## WORK TASK
Wherever "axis" appears in the records below, copy the line that holds it.

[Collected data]
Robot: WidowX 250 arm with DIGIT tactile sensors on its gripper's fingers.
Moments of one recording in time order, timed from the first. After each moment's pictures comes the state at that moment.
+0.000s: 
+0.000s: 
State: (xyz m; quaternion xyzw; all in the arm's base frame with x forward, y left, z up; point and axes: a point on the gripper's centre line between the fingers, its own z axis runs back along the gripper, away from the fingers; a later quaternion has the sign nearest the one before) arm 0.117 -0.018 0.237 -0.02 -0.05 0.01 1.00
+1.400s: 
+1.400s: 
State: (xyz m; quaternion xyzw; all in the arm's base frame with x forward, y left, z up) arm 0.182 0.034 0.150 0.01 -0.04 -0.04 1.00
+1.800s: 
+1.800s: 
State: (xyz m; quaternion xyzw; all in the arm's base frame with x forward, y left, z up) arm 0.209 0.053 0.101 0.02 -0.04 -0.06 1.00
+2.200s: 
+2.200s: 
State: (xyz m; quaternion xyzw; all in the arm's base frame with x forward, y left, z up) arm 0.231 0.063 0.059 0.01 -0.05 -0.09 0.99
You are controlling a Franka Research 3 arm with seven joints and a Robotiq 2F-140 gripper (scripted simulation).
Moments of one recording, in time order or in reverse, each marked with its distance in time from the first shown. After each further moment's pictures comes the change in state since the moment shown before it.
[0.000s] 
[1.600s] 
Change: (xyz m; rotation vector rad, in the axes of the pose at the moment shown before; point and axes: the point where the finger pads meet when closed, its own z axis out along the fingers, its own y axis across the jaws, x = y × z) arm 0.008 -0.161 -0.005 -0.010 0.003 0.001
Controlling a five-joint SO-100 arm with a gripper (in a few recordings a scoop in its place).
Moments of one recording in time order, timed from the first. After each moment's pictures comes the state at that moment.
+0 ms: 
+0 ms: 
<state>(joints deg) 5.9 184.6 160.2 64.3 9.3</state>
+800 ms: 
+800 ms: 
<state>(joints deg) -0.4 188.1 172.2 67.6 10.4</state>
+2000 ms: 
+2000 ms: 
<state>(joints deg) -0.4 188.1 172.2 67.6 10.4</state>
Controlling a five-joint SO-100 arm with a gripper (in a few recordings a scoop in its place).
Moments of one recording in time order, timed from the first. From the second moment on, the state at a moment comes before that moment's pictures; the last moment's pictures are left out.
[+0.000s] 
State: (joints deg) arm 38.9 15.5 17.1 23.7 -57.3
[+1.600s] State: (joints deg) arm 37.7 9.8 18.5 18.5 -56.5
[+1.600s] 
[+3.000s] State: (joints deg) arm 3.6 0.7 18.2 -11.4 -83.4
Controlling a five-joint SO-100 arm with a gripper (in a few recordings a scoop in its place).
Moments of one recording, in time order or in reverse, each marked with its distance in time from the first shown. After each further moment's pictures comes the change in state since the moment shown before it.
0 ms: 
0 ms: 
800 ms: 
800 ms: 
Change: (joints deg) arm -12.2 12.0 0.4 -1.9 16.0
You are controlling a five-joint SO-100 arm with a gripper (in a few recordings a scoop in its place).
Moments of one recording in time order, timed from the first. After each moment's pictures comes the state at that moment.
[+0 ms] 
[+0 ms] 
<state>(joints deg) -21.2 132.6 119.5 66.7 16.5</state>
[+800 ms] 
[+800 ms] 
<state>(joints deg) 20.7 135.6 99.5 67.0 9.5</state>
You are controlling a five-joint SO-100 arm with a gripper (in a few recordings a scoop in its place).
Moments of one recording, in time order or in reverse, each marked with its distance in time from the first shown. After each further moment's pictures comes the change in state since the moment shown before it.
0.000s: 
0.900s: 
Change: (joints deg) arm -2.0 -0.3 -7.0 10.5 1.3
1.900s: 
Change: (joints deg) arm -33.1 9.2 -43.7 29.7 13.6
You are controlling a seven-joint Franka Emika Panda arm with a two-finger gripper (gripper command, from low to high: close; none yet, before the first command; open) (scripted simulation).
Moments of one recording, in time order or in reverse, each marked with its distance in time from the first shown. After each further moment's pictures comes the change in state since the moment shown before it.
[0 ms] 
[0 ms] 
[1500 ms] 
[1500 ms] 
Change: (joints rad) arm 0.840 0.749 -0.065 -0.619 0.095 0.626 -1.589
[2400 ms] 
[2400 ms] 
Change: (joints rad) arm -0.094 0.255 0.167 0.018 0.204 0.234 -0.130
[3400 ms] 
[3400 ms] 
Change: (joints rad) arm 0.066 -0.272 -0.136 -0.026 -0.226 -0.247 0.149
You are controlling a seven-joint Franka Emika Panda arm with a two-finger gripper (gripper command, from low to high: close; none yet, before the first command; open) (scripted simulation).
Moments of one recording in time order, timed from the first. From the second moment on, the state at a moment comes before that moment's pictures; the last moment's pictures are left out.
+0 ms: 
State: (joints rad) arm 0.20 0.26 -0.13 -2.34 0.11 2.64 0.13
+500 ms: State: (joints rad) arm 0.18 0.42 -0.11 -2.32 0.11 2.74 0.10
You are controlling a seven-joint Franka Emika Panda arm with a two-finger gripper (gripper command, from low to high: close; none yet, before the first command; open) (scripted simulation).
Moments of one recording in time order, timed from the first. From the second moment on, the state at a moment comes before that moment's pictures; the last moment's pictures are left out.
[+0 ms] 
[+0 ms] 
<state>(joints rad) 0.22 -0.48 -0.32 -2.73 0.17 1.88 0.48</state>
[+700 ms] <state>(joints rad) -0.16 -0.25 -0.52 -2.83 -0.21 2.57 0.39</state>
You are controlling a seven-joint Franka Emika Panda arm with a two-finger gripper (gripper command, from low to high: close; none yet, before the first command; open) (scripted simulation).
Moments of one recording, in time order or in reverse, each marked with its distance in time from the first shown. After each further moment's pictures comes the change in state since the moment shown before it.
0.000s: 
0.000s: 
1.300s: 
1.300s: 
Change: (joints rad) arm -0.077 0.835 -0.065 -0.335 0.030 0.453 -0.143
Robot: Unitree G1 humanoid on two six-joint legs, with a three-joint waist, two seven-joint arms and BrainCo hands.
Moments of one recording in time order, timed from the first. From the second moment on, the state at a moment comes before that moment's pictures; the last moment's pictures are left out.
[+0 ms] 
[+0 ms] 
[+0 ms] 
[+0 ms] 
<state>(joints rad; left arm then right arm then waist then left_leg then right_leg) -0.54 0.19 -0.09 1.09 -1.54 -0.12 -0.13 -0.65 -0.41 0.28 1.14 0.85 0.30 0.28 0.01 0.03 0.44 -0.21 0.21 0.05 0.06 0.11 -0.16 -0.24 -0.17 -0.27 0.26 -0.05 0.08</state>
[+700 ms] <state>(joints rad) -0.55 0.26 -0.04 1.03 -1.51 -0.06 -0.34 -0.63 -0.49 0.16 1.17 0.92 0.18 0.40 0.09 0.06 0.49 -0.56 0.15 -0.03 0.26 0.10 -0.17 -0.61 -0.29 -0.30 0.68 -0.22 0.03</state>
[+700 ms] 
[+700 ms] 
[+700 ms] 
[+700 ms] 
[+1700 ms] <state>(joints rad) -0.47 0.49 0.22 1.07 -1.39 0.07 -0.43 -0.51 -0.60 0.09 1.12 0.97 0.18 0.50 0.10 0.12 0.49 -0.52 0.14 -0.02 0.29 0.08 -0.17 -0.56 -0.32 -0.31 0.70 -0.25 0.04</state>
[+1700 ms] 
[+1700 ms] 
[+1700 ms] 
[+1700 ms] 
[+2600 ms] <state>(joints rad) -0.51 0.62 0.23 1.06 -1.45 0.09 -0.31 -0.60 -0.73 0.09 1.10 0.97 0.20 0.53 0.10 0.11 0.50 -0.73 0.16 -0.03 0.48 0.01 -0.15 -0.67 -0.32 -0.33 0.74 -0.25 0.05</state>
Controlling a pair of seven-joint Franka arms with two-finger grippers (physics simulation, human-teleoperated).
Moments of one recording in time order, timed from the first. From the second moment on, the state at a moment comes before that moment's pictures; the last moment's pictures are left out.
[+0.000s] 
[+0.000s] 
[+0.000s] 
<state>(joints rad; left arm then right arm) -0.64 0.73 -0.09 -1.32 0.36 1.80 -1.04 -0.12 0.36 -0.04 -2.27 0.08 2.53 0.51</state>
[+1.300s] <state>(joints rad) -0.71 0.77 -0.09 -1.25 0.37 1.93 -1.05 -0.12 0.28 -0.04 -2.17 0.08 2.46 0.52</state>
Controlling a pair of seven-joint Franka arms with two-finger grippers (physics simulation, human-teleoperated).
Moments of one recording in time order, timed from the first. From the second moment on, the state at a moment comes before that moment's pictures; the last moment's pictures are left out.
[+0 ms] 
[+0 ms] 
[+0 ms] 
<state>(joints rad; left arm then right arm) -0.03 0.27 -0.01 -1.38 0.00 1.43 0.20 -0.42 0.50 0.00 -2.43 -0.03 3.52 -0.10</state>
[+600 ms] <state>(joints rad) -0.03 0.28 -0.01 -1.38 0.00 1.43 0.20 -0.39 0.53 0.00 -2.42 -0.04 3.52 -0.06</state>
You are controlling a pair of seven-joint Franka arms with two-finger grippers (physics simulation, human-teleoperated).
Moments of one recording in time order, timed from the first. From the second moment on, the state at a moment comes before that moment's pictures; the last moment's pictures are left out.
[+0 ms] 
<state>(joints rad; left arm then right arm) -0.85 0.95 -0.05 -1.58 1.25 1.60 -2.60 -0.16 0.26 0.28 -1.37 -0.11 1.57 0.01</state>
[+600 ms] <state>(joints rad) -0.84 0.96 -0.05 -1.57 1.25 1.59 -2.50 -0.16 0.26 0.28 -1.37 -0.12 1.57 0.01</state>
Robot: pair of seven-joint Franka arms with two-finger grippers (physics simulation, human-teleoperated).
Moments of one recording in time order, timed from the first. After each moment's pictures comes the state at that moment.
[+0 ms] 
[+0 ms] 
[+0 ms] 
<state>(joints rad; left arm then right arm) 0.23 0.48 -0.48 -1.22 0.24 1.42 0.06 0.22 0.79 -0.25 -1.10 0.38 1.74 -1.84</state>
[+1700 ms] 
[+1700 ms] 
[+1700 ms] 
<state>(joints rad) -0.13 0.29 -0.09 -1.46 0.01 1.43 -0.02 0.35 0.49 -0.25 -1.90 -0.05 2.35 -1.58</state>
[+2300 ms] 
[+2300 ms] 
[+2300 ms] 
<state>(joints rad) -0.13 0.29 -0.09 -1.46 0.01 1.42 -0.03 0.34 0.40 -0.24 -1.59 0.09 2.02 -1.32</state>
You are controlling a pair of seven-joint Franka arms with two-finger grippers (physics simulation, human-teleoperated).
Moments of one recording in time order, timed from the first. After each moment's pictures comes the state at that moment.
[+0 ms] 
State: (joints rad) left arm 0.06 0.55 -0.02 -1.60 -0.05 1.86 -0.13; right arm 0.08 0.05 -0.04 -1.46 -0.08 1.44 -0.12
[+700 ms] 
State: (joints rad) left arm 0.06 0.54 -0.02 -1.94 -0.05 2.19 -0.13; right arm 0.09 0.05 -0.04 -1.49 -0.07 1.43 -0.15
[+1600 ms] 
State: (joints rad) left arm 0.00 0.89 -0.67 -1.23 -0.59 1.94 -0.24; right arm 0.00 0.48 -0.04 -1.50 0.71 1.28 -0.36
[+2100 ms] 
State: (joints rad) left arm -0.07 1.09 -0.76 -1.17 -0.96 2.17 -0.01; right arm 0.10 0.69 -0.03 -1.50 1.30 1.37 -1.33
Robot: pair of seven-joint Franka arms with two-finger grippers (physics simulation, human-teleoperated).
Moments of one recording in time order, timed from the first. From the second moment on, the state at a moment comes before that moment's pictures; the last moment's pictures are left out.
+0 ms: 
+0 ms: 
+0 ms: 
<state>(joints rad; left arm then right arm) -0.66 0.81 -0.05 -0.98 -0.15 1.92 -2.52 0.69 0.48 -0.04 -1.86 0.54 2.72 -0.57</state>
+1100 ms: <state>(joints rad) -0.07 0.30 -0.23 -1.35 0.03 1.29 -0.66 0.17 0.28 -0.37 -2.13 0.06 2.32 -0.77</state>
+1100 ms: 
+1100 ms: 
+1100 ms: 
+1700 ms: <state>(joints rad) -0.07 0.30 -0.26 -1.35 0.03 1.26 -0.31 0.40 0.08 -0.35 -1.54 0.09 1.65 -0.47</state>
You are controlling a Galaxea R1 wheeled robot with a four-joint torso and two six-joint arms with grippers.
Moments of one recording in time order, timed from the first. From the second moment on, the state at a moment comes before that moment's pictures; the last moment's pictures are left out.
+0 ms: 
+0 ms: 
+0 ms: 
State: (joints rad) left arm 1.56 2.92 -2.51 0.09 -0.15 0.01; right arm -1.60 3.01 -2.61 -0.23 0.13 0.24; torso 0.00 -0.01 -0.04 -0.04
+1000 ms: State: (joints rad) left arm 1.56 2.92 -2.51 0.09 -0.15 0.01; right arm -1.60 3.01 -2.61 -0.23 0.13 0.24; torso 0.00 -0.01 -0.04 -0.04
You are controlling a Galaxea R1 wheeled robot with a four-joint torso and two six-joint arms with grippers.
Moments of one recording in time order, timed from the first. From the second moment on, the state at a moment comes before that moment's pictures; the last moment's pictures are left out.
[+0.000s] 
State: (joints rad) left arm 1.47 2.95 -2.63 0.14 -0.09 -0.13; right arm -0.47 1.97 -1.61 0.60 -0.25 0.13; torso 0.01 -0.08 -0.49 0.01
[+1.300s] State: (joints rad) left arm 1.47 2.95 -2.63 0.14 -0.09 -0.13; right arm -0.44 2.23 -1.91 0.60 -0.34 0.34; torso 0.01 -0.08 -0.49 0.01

## EXERCISE RESPONSE
State: (xyz m; quaternion xyzw; all in the arm's base frame with x forward, y left, z up; point and axes: a point on the gripper's centre line between the fingers, its own z axis runs back along the gripper, away from the fingers; a later quaternion has the sign nearest the one before) arm 0.117 -0.018 0.237 -0.02 -0.05 0.01 1.00
Change: (xyz m; rotation vector rad, in the axes of the pose at the moment shown before; point and axes: the point where the finger pads meet when closed, its own z axis out along the fingers, its own y axis across the jaws, x = y × z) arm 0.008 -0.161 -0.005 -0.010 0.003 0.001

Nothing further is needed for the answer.